L’endométriose est une maladie qui fait intervenir de nombreux processus cellulaires et de nombreuses interactions tissulaires entre organes. En effet, l’endométriose est une maladie qui a pour origine la présence de tissu endométrial en dehors de l’utérus. Le seul moyen de l’étudier est donc de mimer la pathologie dans un contexte « corps entier » en apportant expérimentalement un fragment d’utérus là où il ne devrait pas être. Il n’existe à ce jour aucun modèle alternatif en culture cellulaire ou autre.

2. Réduction

3R / Réduction :

Le nombre de groupes et l’effectif de chaque groupe d’animaux ont été réduits au maximum, en se basant sur la littérature et l’utilisation de tests statistiques. Les observations sur la taille et le volume des lésions endométriales et l’amélioration du bien-être des animaux seront analysés avec des méthodes statistiques appropriées, avec des groupes de 12 souris chacun. Les tests utilisés permettent de vérifier si le traitement a un effet réel sur le développement des lésions. La procédure est séparée en 2 lots d’animaux, le second lot ne sera réalisé que dans le cas où le premier lot a montré un effet sur le développement des lésions ou le bien être des animaux.

3. Raffinement

3R / Raffinement :

Les souris ont une période d’habituation aux expérimentateurs qui vont suivre le protocole. Les souris seront élevées et hébergées par groupes, avec un milieu enrichi pour améliorer leur bien-être (maison en carton, coton). Tout au long de notre expérience, le suivi rigoureux des animaux (pesées, suivi post-opératoire etc.) plusieurs fois par semaine permettra la recherche de tout signe de souffrance. Des points limites adaptés sont mis en place au- delà desquels, si aucun moyen de correction de la douleur n’a été efficace, les souris sont mises à mort. Les procédures de chirurgie et les injections sont réalisées par du personnel qualifié afin de réduire au maximum le temps de manipulation et le stress des animaux avec anesthésie et analgésiques adaptés dès que nécessaire. Des mesures de confort sont mises en place : éléments de nidification supplémentaires, tapis chauffant pendant l’anesthésie, nourriture semi- liquide en cas de perte de poids, gel protecteur pour les yeux, et enrichissement des cages après les injections.

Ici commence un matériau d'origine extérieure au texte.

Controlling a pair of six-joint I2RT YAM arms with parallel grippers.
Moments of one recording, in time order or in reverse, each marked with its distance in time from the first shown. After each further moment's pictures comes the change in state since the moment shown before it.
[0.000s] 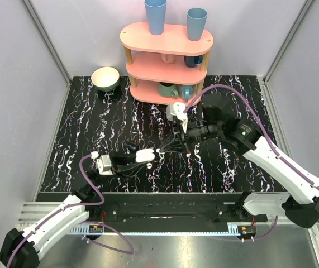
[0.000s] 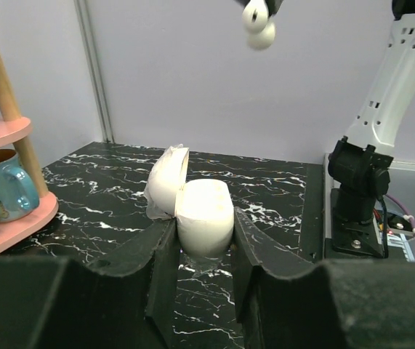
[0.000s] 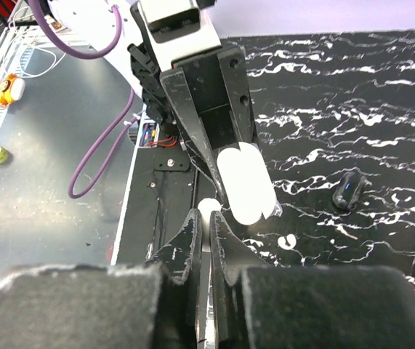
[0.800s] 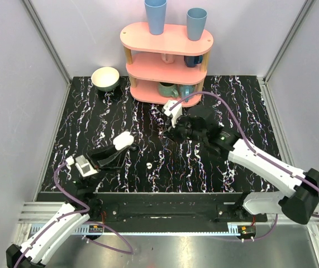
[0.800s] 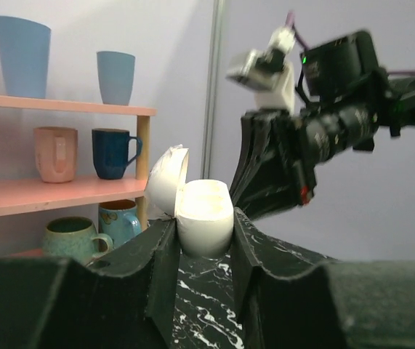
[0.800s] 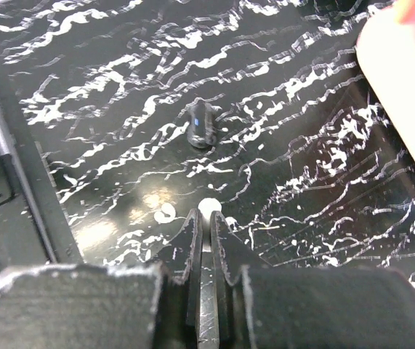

Expliquer le choix des espèces et les stades de développement y afférents.

La souris présente l’avantage d’être très similaire à l’homme que ce soit anatomiquement, physiologiquement et génétiquement. En effet, plus de 98% de ses gènes sont identiques à ceux de l’homme. Cette proximité physiologique et génétique permet de récapituler les évènements cellulaires observés chez l’homme et donc de l’utiliser comme modèle d’étude. Dans notre cas, le modèle d’endométriose murin permet de se retrouver dans des conditions physiologiques très proches de celles observées chez les patientes atteintes d’endométriose. De plus, la protéine étudiée n’est pas exprimée dans certaines espèces mais on retrouve une forte ressemblance entre la forme humaine de cette protéine et la forme murine, justifiant encore l’usage des souris. Les souris utilisées dans ce projet sont des souris femelles vierges d’au moins 8 semaines, possédant un utérus mature et fonctionnel.